### Problem requirements
If a record contains a picture, skip the picture and transcribe the rest exactly.

### Dataset records
——

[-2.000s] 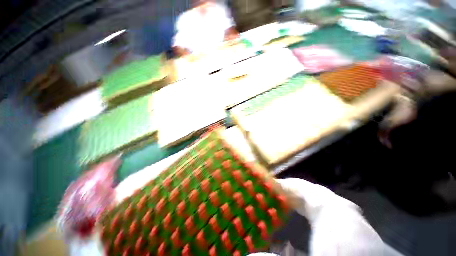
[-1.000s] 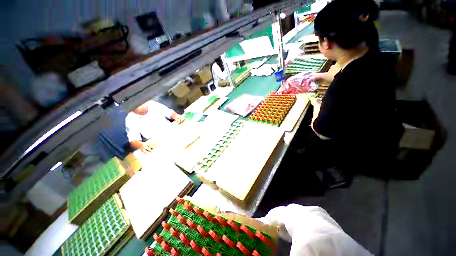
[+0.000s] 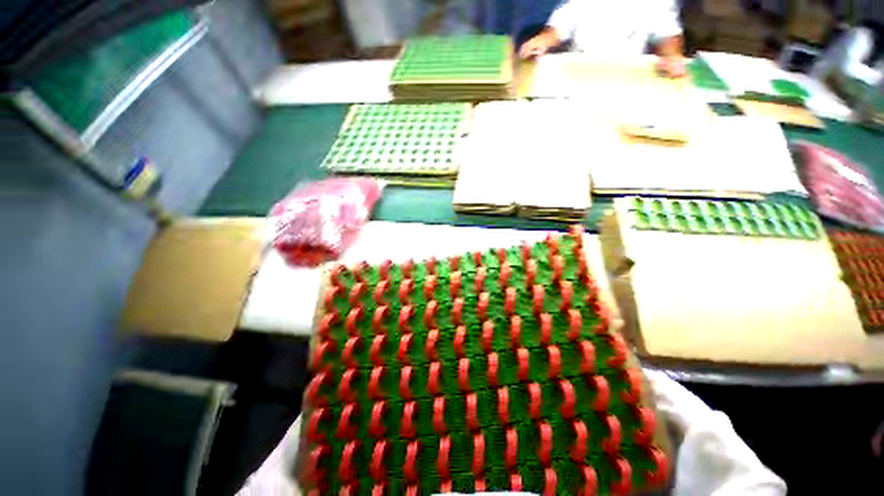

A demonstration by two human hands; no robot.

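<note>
A loaded board (image 3: 465,368), with rows of green mesh pieces topped by red loops, is held up close in front of me, overlapping the bench's near edge. My left hand (image 3: 283,467) is at its left side; only white sleeve or glove shows low beside the board. My right hand (image 3: 690,426) is at its right side, also white-covered. The fingers of both hands are hidden by the board. The board is roughly level, its far edge slightly tilted.
A pink bag (image 3: 325,218) lies on the bench beyond the board. Cardboard (image 3: 194,276) overhangs the near left edge. A stack of unfilled green boards (image 3: 451,60), plain cardboard sheets (image 3: 528,155) and a partly filled board (image 3: 746,291) lie around. A person (image 3: 620,24) is across the bench.
The view has swung left towards the wall, and the person in black has left the picture. The loaded board now shows larger and more central, with white sleeve or glove at both sides.
</note>
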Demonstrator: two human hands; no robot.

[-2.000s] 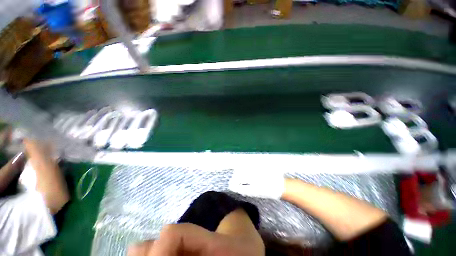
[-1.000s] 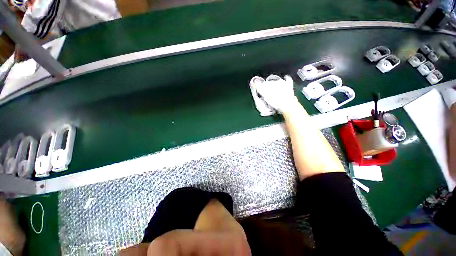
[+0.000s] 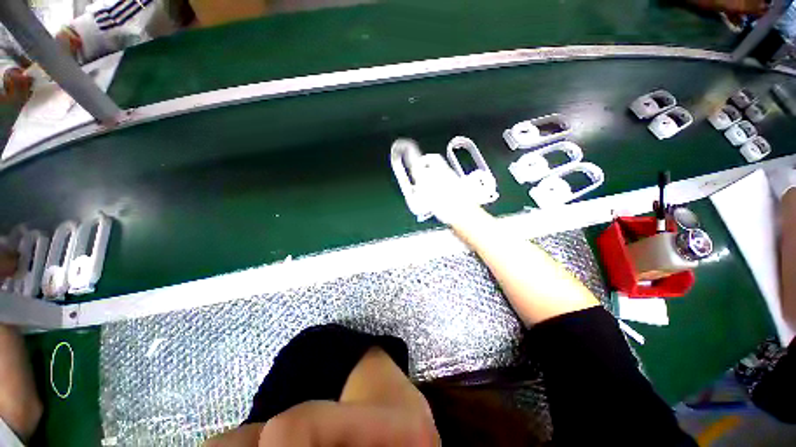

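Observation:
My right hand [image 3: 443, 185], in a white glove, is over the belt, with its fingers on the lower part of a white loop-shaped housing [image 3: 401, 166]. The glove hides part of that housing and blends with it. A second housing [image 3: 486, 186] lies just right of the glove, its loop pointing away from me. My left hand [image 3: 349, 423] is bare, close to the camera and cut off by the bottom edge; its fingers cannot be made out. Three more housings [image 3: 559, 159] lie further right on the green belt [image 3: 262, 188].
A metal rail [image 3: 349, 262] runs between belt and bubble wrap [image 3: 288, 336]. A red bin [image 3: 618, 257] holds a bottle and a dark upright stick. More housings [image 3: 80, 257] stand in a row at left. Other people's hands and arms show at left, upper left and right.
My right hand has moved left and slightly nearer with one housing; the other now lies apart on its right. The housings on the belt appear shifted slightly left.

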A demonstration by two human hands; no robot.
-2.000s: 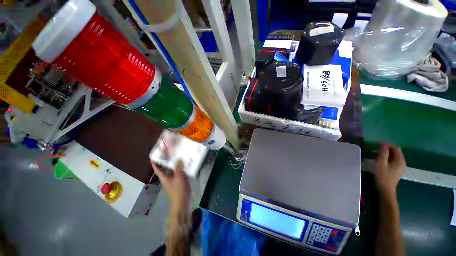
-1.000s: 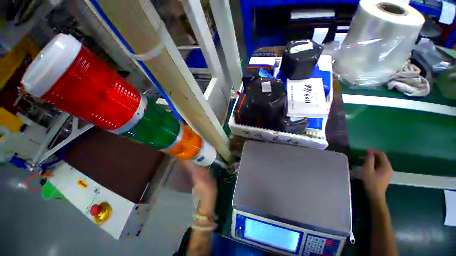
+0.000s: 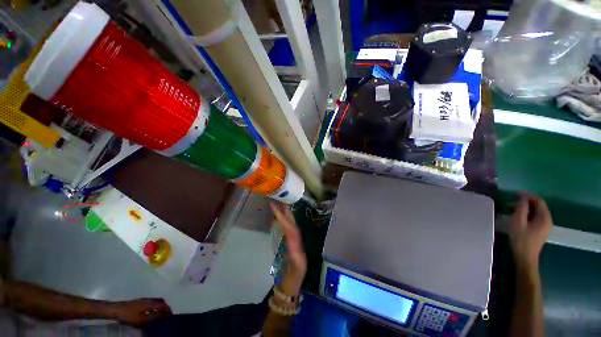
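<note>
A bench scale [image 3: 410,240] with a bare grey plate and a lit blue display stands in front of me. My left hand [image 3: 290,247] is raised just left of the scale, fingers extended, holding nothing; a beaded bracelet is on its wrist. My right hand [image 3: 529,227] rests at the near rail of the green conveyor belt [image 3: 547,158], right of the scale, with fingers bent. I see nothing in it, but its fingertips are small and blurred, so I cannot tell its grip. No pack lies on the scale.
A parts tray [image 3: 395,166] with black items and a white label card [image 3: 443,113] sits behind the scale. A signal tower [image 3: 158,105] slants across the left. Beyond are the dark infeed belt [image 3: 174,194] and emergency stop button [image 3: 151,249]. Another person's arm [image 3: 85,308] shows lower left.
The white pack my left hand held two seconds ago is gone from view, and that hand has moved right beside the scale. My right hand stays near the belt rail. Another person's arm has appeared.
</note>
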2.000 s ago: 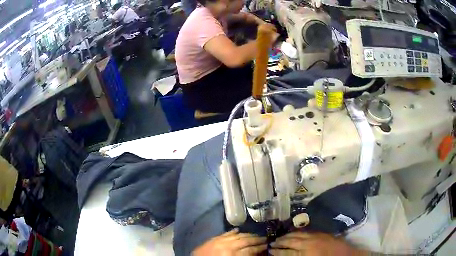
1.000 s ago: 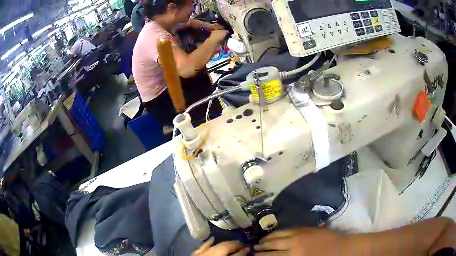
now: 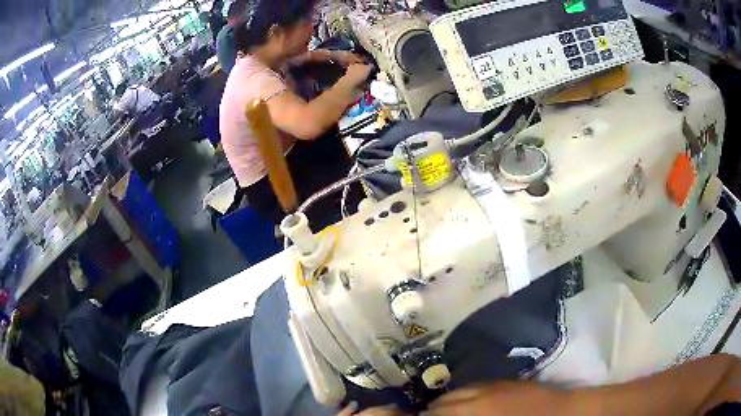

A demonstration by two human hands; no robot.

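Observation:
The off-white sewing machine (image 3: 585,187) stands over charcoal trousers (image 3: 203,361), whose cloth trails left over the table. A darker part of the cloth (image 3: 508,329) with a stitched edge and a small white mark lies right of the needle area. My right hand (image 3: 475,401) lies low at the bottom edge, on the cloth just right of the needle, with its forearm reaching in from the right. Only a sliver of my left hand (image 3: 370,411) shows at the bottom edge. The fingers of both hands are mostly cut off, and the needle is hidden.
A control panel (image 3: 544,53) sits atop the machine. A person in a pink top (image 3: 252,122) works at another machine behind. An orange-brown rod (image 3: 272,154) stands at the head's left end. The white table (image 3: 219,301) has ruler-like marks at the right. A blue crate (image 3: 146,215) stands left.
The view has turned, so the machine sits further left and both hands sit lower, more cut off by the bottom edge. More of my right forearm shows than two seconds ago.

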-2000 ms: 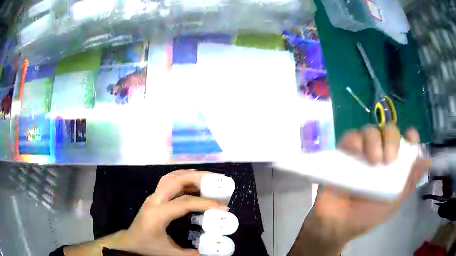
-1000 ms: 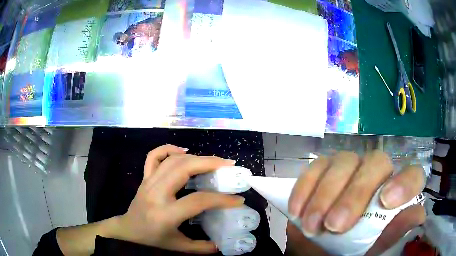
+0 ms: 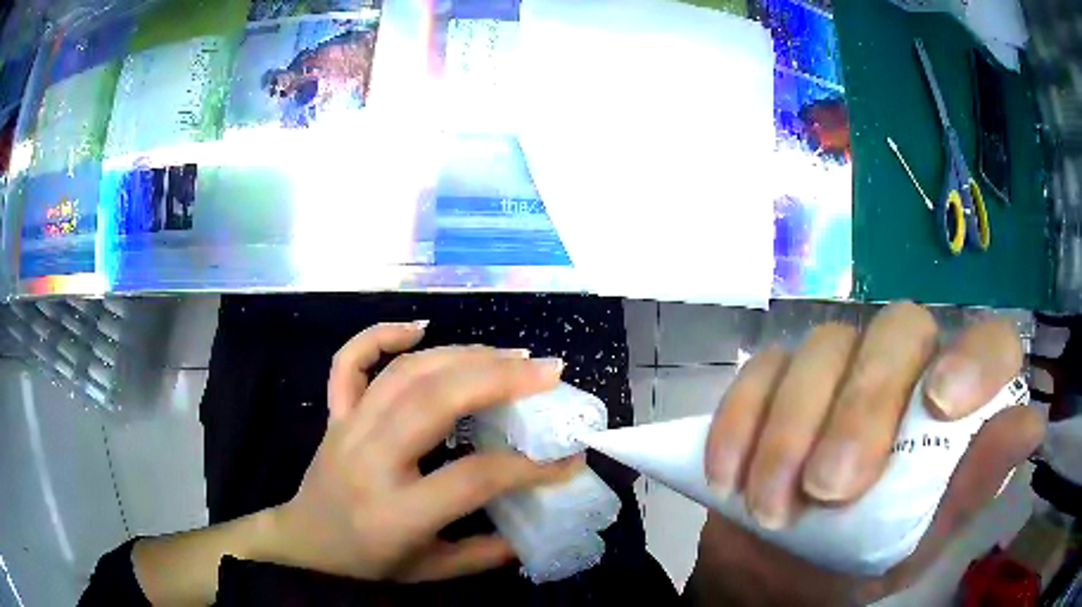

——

### Result
[-2.000s] 
[-1.000s] 
[+0.000s] 

A demonstration by two human hands; no robot.

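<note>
A loaded board (image 3: 465,368), with rows of green mesh pieces topped by red loops, is held up close in front of me, overlapping the bench's near edge. My left hand (image 3: 283,467) is at its left side; only white sleeve or glove shows low beside the board. My right hand (image 3: 690,426) is at its right side, also white-covered. The fingers of both hands are hidden by the board. The board is roughly level, its far edge slightly tilted.
A pink bag (image 3: 325,218) lies on the bench beyond the board. Cardboard (image 3: 194,276) overhangs the near left edge. A stack of unfilled green boards (image 3: 451,60), plain cardboard sheets (image 3: 528,155) and a partly filled board (image 3: 746,291) lie around. A person (image 3: 620,24) is across the bench.
The view has swung left towards the wall, and the person in black has left the picture. The loaded board now shows larger and more central, with white sleeve or glove at both sides.
</note>
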Demonstrator: two human hands; no robot.

[-2.000s] 
[-1.000s] 
[+0.000s] 

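Observation:
My right hand [image 3: 443, 185], in a white glove, is over the belt, with its fingers on the lower part of a white loop-shaped housing [image 3: 401, 166]. The glove hides part of that housing and blends with it. A second housing [image 3: 486, 186] lies just right of the glove, its loop pointing away from me. My left hand [image 3: 349, 423] is bare, close to the camera and cut off by the bottom edge; its fingers cannot be made out. Three more housings [image 3: 559, 159] lie further right on the green belt [image 3: 262, 188].
A metal rail [image 3: 349, 262] runs between belt and bubble wrap [image 3: 288, 336]. A red bin [image 3: 618, 257] holds a bottle and a dark upright stick. More housings [image 3: 80, 257] stand in a row at left. Other people's hands and arms show at left, upper left and right.
My right hand has moved left and slightly nearer with one housing; the other now lies apart on its right. The housings on the belt appear shifted slightly left.
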
A demonstration by two human hands; no robot.
-2.000s: 
-1.000s: 
+0.000s: 
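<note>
A bench scale [image 3: 410,240] with a bare grey plate and a lit blue display stands in front of me. My left hand [image 3: 290,247] is raised just left of the scale, fingers extended, holding nothing; a beaded bracelet is on its wrist. My right hand [image 3: 529,227] rests at the near rail of the green conveyor belt [image 3: 547,158], right of the scale, with fingers bent. I see nothing in it, but its fingertips are small and blurred, so I cannot tell its grip. No pack lies on the scale.
A parts tray [image 3: 395,166] with black items and a white label card [image 3: 443,113] sits behind the scale. A signal tower [image 3: 158,105] slants across the left. Beyond are the dark infeed belt [image 3: 174,194] and emergency stop button [image 3: 151,249]. Another person's arm [image 3: 85,308] shows lower left.
The white pack my left hand held two seconds ago is gone from view, and that hand has moved right beside the scale. My right hand stays near the belt rail. Another person's arm has appeared.
</note>
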2.000 s ago: 
1.000 s ago: 
now: 

A demonstration by two human hands; no robot.

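Observation:
The off-white sewing machine (image 3: 585,187) stands over charcoal trousers (image 3: 203,361), whose cloth trails left over the table. A darker part of the cloth (image 3: 508,329) with a stitched edge and a small white mark lies right of the needle area. My right hand (image 3: 475,401) lies low at the bottom edge, on the cloth just right of the needle, with its forearm reaching in from the right. Only a sliver of my left hand (image 3: 370,411) shows at the bottom edge. The fingers of both hands are mostly cut off, and the needle is hidden.
A control panel (image 3: 544,53) sits atop the machine. A person in a pink top (image 3: 252,122) works at another machine behind. An orange-brown rod (image 3: 272,154) stands at the head's left end. The white table (image 3: 219,301) has ruler-like marks at the right. A blue crate (image 3: 146,215) stands left.
The view has turned, so the machine sits further left and both hands sit lower, more cut off by the bottom edge. More of my right forearm shows than two seconds ago.
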
-2000 ms: 
-1000 ms: 
+0 ms: 

The output has been given in full.